(Source records)
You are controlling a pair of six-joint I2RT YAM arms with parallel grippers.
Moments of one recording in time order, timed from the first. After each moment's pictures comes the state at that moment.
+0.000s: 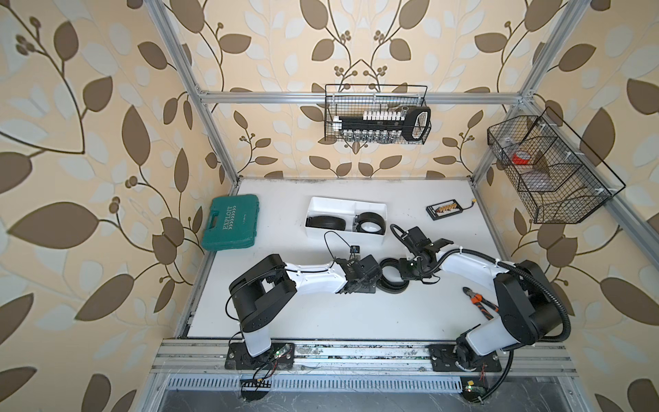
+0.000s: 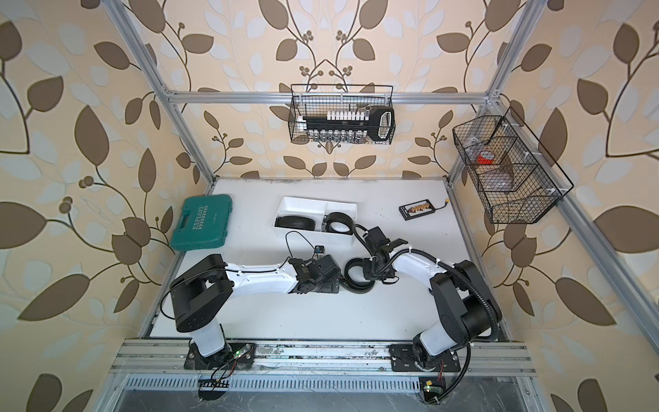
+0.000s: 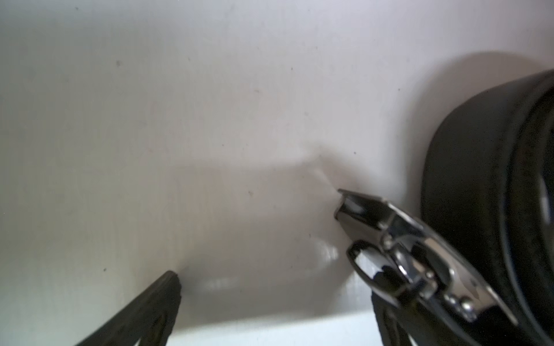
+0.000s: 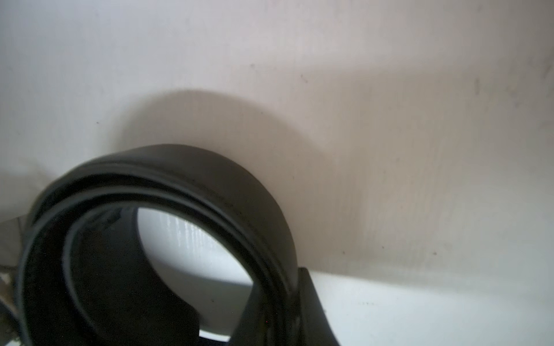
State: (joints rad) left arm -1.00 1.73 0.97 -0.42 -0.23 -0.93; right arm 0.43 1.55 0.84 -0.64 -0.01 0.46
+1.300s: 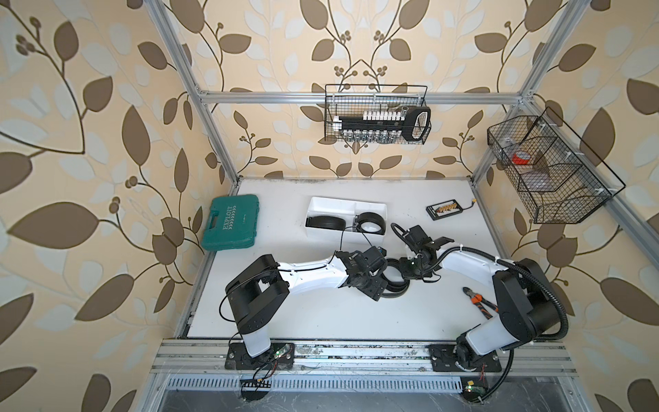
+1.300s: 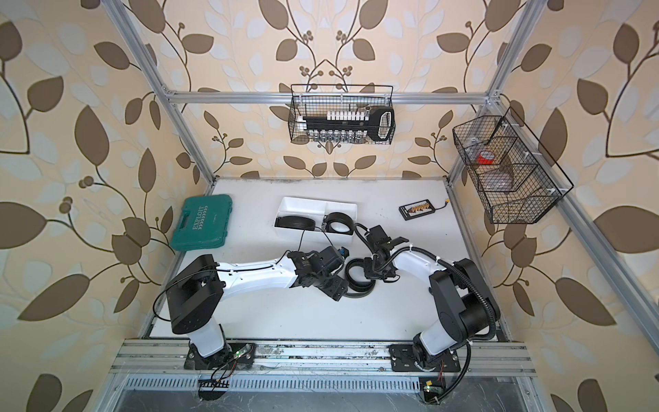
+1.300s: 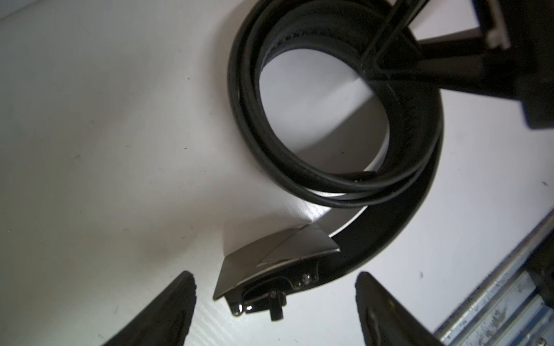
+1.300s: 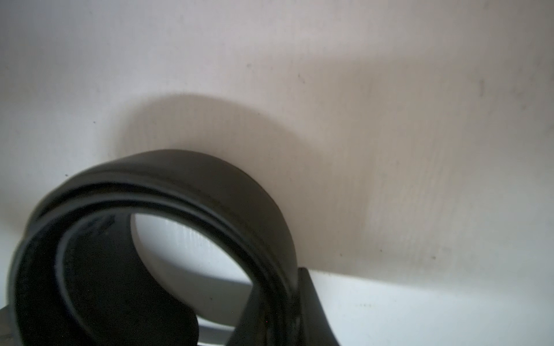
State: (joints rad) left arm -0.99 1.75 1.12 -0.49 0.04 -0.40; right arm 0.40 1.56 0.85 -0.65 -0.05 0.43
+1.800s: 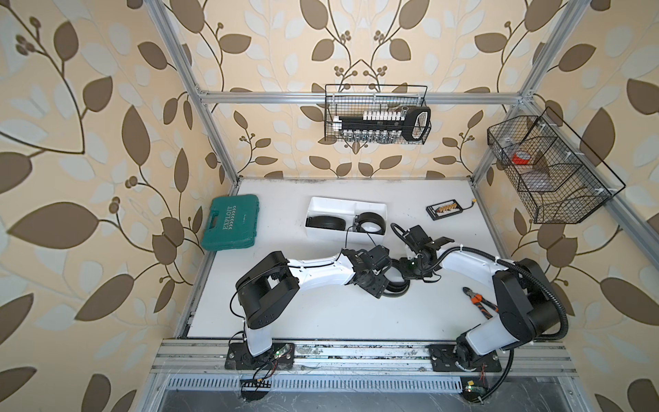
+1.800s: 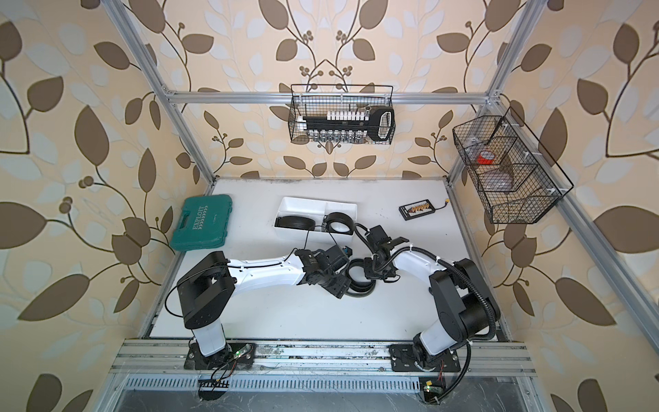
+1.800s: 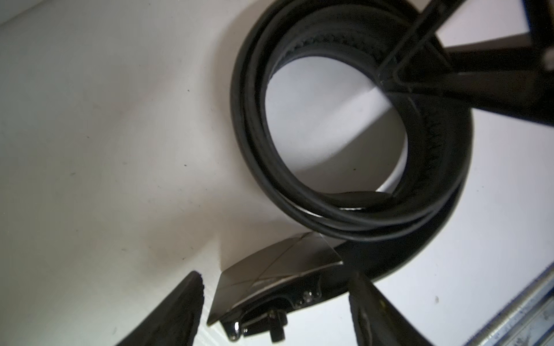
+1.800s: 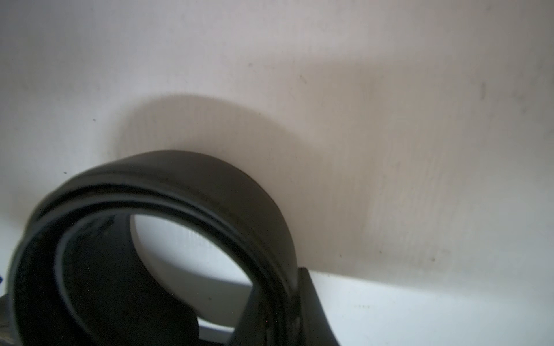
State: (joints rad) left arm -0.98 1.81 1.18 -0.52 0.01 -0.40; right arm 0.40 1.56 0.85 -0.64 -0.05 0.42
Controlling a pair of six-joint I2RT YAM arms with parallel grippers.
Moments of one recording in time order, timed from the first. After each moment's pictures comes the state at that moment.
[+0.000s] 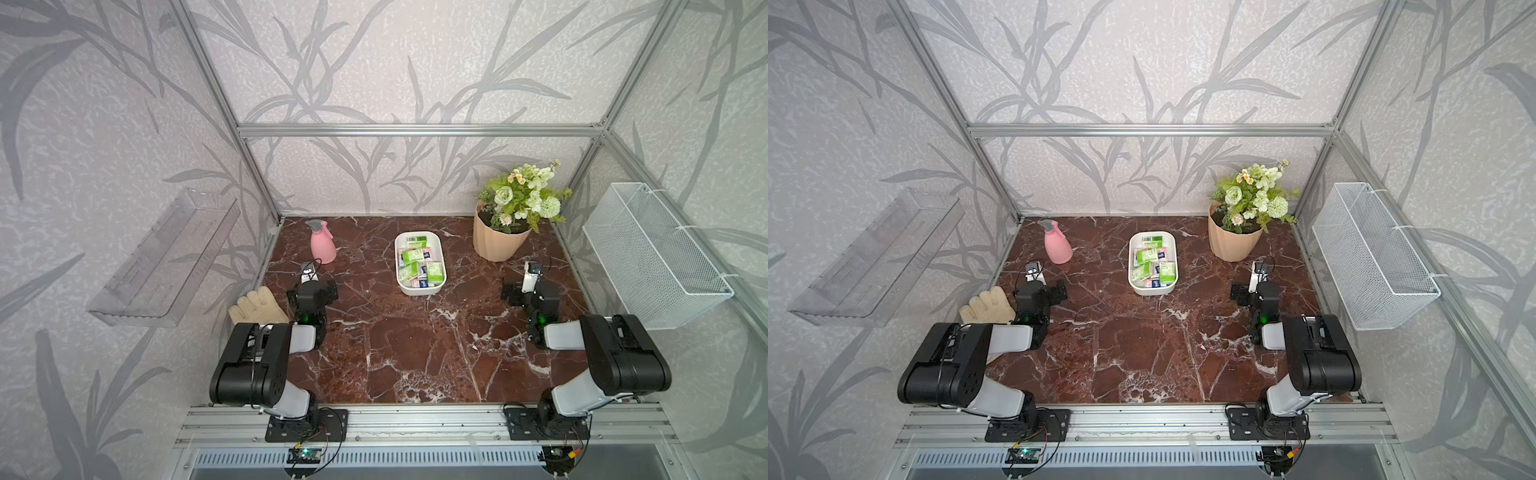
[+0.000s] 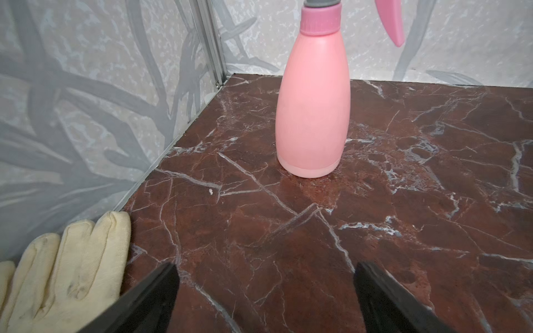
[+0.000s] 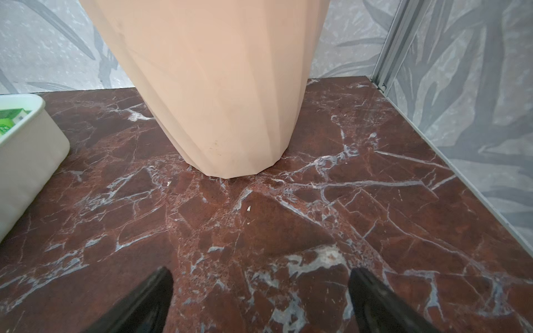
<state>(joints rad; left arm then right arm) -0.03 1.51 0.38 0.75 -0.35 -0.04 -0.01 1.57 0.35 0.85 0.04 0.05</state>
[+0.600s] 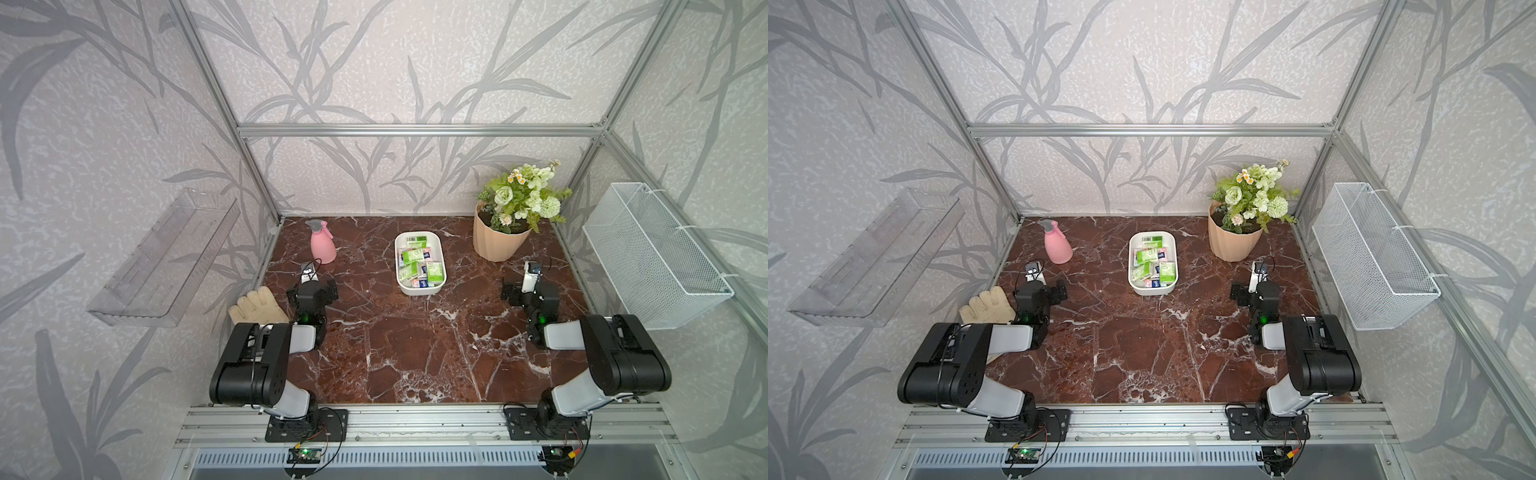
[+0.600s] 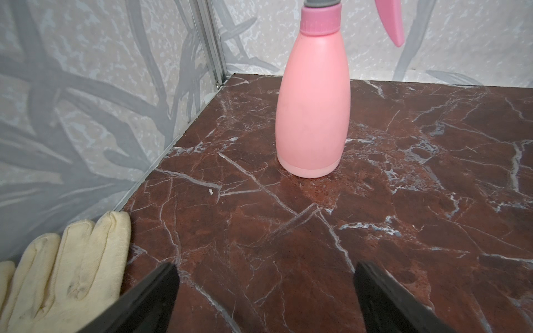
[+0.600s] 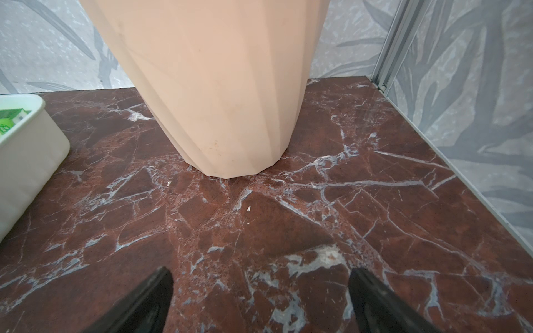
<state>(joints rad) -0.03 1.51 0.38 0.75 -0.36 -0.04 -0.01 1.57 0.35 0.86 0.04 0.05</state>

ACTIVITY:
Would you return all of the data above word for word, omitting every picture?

RESULT OF THIS TASK:
You are controlling a pair of six-joint I2RT YAM arms with parallel grippers.
Moments of one recording in time order, timed from the first. After each moment's pictures comes the state at that moment.
+0.000s: 
+0.000s: 
+0.000s: 
+0.000s: 
State: (joints rad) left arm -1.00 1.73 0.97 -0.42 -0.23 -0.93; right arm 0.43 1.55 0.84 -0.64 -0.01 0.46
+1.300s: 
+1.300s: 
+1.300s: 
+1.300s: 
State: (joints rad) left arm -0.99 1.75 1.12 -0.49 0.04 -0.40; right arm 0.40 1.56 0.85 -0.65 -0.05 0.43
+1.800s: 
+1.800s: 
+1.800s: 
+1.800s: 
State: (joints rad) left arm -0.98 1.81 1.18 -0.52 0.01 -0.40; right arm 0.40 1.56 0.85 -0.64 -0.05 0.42
Controlling a pair of six-joint I2RT YAM arms with parallel grippers.
Moments of one recording in time order, timed from the first. After each moment's pictures comes the state at that moment.
[+0.000s] 
[+0.000s] 
[+0.000s] 
<state>(joints rad; left arm then right arm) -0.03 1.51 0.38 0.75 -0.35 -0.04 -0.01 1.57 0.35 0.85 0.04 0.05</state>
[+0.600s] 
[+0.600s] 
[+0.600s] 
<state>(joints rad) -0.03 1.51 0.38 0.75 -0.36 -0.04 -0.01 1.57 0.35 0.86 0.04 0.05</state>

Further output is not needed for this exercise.